Он произнес обе фамилии — Льюис и Дарвин — с ударением на последнем слоге, но при этом такой благородной жадностью загорелись его глаза, что я решил пойти ему навстречу.
— У меня есть и Льюис и Дарвин, — похвастал я.
И с тех пор он воспылал ко мне необычайным уважением. Он стал заезжать ко мне и принимать у себя. Темы бесед он выбирал самые выспренные и, в особенности, любил поговорить о начале мироздания.
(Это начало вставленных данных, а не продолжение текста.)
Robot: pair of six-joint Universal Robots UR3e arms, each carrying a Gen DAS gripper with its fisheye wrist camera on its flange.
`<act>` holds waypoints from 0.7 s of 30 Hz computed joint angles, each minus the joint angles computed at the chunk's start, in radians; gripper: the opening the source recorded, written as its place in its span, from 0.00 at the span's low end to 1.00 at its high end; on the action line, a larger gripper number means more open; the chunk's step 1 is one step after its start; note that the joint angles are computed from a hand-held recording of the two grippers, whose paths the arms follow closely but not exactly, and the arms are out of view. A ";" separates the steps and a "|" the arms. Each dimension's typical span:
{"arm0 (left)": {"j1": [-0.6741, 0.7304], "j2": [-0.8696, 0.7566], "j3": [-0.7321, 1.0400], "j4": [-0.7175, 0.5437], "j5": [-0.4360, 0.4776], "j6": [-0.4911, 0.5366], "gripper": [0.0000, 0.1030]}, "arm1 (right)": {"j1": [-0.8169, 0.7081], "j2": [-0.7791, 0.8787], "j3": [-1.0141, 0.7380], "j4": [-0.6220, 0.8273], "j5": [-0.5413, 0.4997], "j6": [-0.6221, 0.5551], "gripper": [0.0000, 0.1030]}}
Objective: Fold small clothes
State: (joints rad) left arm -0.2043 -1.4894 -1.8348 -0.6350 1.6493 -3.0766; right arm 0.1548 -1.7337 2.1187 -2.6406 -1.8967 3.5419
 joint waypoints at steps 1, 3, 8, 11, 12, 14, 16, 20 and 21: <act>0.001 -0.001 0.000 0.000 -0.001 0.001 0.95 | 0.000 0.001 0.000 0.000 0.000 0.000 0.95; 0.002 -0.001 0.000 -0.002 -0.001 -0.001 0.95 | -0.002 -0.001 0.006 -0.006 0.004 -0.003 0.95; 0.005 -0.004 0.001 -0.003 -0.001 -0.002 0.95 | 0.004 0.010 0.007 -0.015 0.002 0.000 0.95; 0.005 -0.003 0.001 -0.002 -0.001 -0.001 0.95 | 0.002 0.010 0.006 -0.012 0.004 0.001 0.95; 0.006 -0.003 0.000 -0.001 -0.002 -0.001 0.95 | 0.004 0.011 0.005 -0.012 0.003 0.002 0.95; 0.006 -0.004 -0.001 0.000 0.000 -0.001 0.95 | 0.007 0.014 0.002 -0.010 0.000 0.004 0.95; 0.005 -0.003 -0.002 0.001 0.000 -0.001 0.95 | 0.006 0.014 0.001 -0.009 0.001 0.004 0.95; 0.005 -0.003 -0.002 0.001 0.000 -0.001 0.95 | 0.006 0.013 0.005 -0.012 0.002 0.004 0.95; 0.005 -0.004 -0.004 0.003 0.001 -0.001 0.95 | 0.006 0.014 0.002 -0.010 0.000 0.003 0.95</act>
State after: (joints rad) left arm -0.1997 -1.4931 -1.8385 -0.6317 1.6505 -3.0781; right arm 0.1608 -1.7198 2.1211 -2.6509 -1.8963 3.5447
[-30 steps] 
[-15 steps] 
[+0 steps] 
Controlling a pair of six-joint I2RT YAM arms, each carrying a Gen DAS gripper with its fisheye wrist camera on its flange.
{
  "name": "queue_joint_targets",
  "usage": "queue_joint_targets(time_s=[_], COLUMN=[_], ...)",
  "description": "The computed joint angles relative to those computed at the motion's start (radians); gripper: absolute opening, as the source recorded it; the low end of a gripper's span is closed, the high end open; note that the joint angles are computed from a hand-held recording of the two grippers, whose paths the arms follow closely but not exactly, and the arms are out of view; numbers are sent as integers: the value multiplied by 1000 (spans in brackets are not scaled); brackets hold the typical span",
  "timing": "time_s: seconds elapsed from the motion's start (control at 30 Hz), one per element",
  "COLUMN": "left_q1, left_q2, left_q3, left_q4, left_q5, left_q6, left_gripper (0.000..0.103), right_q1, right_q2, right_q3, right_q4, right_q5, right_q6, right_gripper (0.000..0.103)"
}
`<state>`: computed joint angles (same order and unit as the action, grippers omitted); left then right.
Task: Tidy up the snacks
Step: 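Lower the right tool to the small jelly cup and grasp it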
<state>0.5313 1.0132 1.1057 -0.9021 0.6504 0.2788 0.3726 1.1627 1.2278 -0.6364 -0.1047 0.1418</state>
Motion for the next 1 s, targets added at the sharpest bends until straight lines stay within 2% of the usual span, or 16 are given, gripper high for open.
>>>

Своему престарелому отцу, который, молча, как труп, неподвижный, сидел в вольтеровском кресле со сложенными на животе руками, он, возвышая голос, радостно указывал на меня:
— Вот голова, так голова!
В имении его будущего тестя я и провел лето.
А осенью я вместе с товарищем, кончившим одновременно со мной гимназию, Львом Гинзбургам, отправился из Чернигова в Киев. Родные провожали за черту города нашу полотняную кибитку с суетливо восседавшим на облучке «балаголой»[80].